"There. Stone's thicker on that side, fewer visible cracks in the surface. Stay near the left edge, move smoothly without stopping, don't put weight concentration in the middle where it's weakest."
"Show me."
She stepped onto the bridge.
I launched immediately, catching air and positioning myself alongside her close enough to grab her if the stone failed. Close enough to catch her if she fell. My wings beat steady, holding position while she moved across the ancient structure.
She moved deliberately, testing each step before committing weight to it. The bridge groaned under her but held, stone settling with sounds that made my chest tight.
Halfway across, the wind picked up suddenly.
The Gap created a natural wind tunnel and air rushed up from the depths, carrying heat and pressure that tried to push her off course. Hallie dropped low immediately, gripping the stone surface. I positioned myself between her and the wind, blocking the worst gusts with my body and wings, using my mass as a shield.
She kept moving through it, slower now but steady, focused entirely on the crossing. Seventy-five feet from the eastern edge, the stone made a sound.
Not loud. Just a quiet groan somewhere deep in the structure, stress redistributing as cracks spread.
Hallie froze.
"Keep moving," I said, fighting to keep my voice calm. "Weight concentration in one spot makes it worse. Distribute it by moving forward."
She took another step and the groaning got louder. I could see the cracks spreading now—hairline fractures becoming visible across the surface, branching out like dark veins.
"Faster," I said, watching the bridge deteriorate in real time, calculating how much time we had before catastrophic failure.
She moved faster without running, maintaining that controlled walk because running would create impact force the structure couldn't handle. Fifty feet from safety. Forty. Thirty.
The crack was audible—a sharp sound like ice breaking on a frozen lake. A section near the center collapsed into the chasm with a sound that echoed off the walls.
"Run," I said.
She ran.
The bridge disintegrated behind her, massive sections breaking away and tumbling into darkness. I dove, wings folded, ready to catch her if she fell, but she reached the eastern edge and threw herself forward onto solid ground just as the final section gave way beneath her feet.
The bridge was gone. Just empty space where ancient stone had been moments before.
She lay on the ledge gasping for air. I landed beside her immediately, hands checking for injuries, for any sign she'd been hurt in those final seconds. Nothing. Just adrenaline and fear making her shake.

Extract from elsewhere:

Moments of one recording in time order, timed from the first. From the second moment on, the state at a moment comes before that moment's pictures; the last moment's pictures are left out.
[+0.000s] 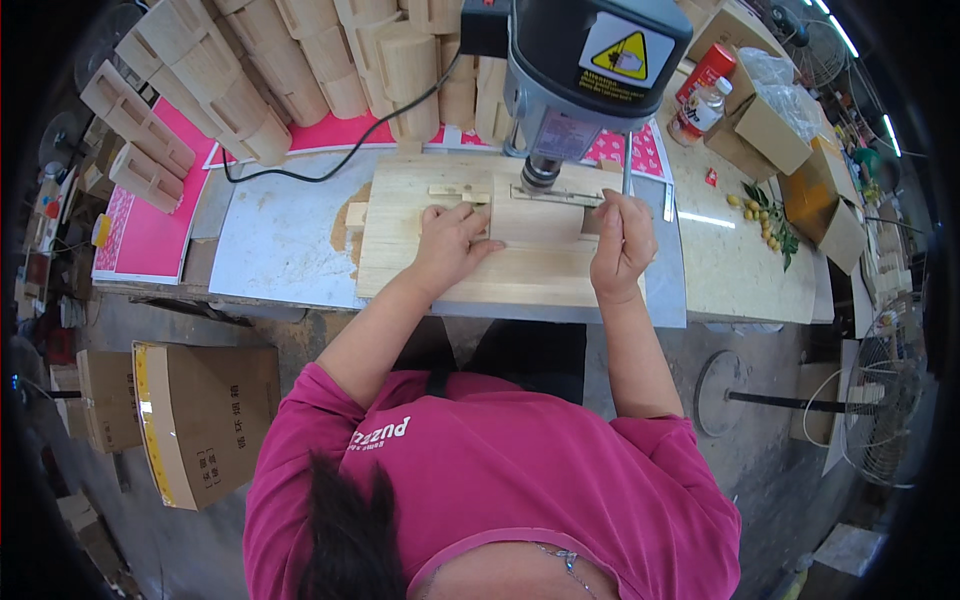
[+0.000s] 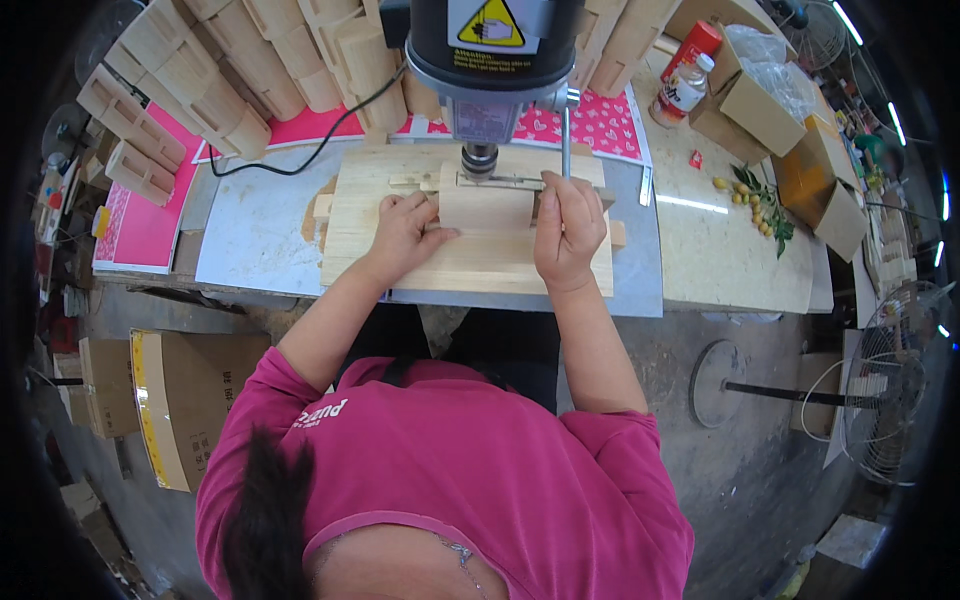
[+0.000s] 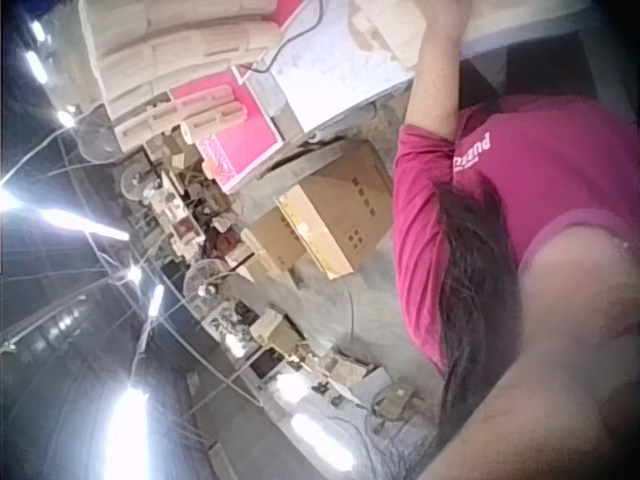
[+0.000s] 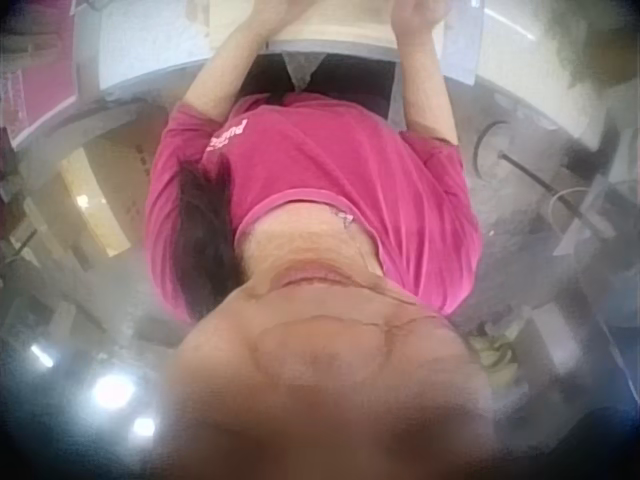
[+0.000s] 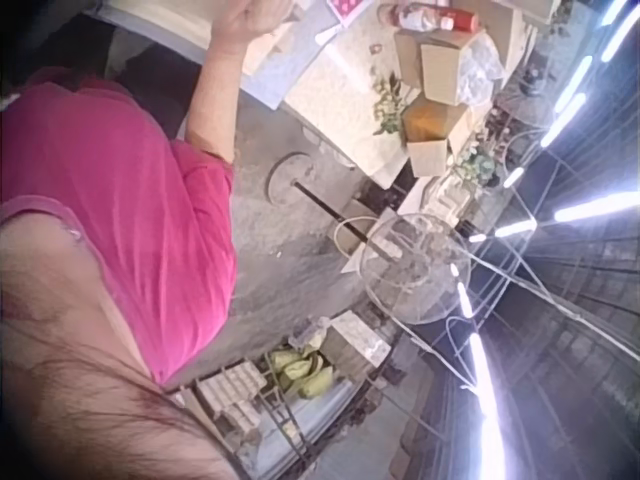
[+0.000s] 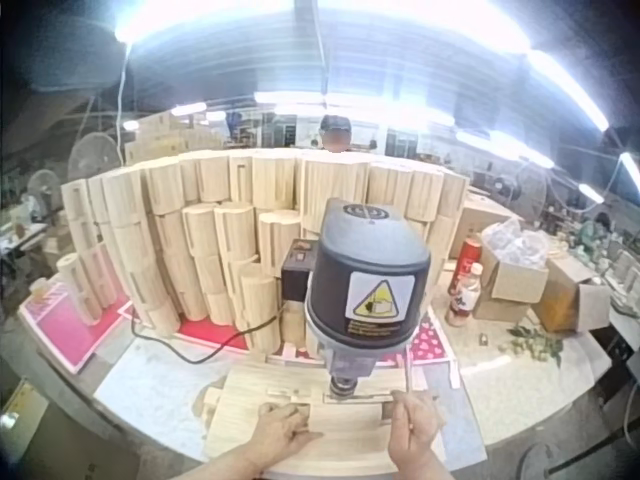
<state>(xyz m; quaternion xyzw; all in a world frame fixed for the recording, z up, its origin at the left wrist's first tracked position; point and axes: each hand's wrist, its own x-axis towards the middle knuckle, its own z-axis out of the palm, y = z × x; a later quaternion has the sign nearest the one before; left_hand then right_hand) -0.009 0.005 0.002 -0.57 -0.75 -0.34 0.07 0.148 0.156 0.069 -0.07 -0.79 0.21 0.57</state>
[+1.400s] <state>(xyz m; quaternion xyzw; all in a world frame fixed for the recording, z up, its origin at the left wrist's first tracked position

"You're unhurt?" I asked, needing to hear her say it.
"Yes. Just—" She sat up slowly, still catching her breath. "That was closer than I wanted it to be."
"But you made it." I pulled her upright, steadying her. "And Kethar can't follow us this way now. He'll have to fly the long route around the chasm, which adds four hours to his approach time."

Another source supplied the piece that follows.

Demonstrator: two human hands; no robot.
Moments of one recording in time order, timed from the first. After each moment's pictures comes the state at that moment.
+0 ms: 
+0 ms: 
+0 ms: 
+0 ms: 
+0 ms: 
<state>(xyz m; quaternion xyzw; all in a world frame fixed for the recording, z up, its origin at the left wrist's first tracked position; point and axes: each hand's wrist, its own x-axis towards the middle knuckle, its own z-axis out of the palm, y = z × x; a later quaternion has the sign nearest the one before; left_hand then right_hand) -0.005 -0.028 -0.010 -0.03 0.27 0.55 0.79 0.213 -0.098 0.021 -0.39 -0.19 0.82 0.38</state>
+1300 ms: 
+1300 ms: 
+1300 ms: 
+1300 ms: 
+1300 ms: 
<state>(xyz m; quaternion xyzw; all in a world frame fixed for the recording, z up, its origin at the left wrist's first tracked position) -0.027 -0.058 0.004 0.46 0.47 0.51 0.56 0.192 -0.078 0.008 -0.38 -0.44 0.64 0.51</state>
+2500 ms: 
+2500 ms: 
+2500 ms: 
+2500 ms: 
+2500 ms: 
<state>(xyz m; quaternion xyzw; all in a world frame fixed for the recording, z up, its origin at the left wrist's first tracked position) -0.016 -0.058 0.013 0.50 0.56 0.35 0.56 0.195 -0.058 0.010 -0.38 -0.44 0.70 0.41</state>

She looked back at the empty space where the bridge had been. "Good. Let him take the long way and waste his remaining strength."
Smart female. Already thinking tactically even after nearly dying, already calculating how this changed the strategic situation in our favor.
"Can you keep going?" I asked.
"Yes." She brushed stone dust off her suit. "How much further to The Eyrie?"
"Four hours, all ascending from here. Steep climbs but nothing as dangerous as what we just crossed."
She adjusted her pack, settling the weight properly on her shoulders. "Then let's move before I have time to think too hard about what just happened."
We reached The Eyrie by early afternoon.